Supplied information

————

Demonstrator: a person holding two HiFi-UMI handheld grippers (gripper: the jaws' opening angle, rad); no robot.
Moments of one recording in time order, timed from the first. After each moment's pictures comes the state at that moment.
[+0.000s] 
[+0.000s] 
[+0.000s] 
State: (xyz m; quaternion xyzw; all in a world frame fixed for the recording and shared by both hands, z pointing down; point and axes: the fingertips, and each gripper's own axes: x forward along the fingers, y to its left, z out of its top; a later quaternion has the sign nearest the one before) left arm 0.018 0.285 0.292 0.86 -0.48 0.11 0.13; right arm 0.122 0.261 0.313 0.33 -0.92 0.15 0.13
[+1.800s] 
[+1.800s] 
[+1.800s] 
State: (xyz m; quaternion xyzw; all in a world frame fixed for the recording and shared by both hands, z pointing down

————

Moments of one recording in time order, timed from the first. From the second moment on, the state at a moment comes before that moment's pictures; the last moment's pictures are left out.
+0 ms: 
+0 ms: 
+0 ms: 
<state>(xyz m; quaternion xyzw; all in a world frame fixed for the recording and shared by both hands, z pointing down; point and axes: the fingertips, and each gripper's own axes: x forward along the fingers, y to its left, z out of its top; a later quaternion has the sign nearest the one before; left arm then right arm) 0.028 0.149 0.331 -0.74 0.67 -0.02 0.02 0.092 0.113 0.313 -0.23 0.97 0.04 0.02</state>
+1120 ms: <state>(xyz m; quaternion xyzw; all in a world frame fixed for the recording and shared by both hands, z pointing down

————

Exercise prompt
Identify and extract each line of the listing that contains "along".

Exercise response
State: (xyz m; quaternion xyzw; all in a world frame fixed for the recording and shared by both hands, z pointing down; point and axes: the fingertips, and each gripper's own axes: x forward along the fingers, y to its left, z out of its top; a later quaternion has the sign nearest the one before) left arm 0.018 0.285 0.292 0.86 -0.48 0.11 0.13; right arm 0.122 0.261 0.313 0.33 -0.92 0.15 0.13
<state>(xyz m; quaternion xyzw; all in a world frame fixed for the recording and shared by both hands, z pointing down; point and axes: the fingertips, and each gripper's own axes: x forward along the fingers, y to its left, z out of its top; a later quaternion has the sign nearest the one before; left arm then right arm) 0.028 0.149 0.331 -0.74 0.67 -0.02 0.02 0.092 0.113 0.313 -0.23 0.97 0.04 0.02</state>

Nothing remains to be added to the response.